Investigators for the FBI have scoured hundreds of hours of video and interviewed more than 900 people so far in the pipe-bomb case. They’re reportedly studying the way the person walks in the camera footage, hoping to find a suspect match through gait analysis. But they’ve made little progress, and they’re asking members of the public for help. “We’re still nose to the grindstone here and trying to find this individual, trying to bring the person to justice,” Steven D’Antuono, the assistant director of the FBI’s D.C. field office, told the Associated Press this week. “But there is hopefully maybe somebody still out there that knows the person or sees the video again.”
[Michael Paradis: Treat the attack on the Capitol as terrorism]
In many cases involving homemade bombs, investigators can identify an attacker by tracing where the bomb’s pieces were purchased or acquired. But sometimes there aren’t many clues. “When I look at the news reports of this pipe bomber, [authorities] are focused on the gait of the individual. That tells me that they don’t have a lot of info on the bomb itself and how it was constructed,” says Lis Wiehl, a former prosecutor and the author of Hunting the Unabomber: The FBI, Ted Kaczynski, and the Capture of America’s Most Notorious Domestic Terrorist. A year might sound like a long time for a manhunt. But when “the bomb itself doesn’t give them the clues they need, a year is not that much,” Wiehl told me.

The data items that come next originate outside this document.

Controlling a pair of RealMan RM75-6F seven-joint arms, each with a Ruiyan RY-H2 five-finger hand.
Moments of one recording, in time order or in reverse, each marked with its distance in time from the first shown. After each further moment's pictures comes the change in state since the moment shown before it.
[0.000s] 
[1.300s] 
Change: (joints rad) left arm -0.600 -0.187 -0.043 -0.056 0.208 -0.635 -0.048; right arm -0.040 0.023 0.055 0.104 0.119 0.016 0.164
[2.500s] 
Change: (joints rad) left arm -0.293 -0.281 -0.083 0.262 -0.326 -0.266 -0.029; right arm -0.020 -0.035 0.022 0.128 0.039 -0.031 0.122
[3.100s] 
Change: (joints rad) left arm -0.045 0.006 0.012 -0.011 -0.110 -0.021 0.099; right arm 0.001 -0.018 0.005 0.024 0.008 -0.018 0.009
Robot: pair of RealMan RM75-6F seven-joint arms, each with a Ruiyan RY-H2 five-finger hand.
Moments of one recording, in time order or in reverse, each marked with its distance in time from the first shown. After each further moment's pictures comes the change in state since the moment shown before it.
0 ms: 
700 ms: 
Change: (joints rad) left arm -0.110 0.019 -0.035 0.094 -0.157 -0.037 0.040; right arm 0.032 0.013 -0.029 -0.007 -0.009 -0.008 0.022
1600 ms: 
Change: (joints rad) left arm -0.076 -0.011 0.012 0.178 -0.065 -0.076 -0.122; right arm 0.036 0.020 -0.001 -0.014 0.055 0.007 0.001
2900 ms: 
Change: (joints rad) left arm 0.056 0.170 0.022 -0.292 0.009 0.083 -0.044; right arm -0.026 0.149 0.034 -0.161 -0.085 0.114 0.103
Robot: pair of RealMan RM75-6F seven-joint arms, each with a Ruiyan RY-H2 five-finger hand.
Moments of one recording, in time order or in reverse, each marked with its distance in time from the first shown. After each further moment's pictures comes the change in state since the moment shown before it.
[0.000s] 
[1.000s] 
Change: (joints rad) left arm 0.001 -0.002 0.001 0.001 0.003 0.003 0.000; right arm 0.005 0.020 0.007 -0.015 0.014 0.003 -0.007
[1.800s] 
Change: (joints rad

Domestic terrorists have eluded American authorities before. In the weeks after September 11, 2001, a string of attacks involving anthrax killed five Americans. The FBI struggled for years to find the perpetrator. It took even longer—17 years—to track down the Unabomber in his remote cabin in Montana. The cases are different in an obvious way: The Capitol Hill pipe bombs didn’t actually hurt anyone, while Kaczynski’s explosives killed three people and injured two dozen more over two decades. Kaczynski was so hard to find, in part, because his bombs were made from scrap materials and were difficult to trace. But the Unabomber wasn’t successful at first either. “His bombs weren’t all that good. But he perfected his work, and they started going off and killing people,” Wiehl said. Because the Capitol Hill bomber wasn’t successful, they received much less attention than either the Unabomber or the anthrax attacker. But Wiehl wouldn’t be surprised if the pipe bomber tries again. “Usually in cases like this, they’re trying to send a message through killing people,” she said. “Because it wasn’t successful and they weren’t apprehended, you can bet they’re thinking about doing it again—and doing it better.”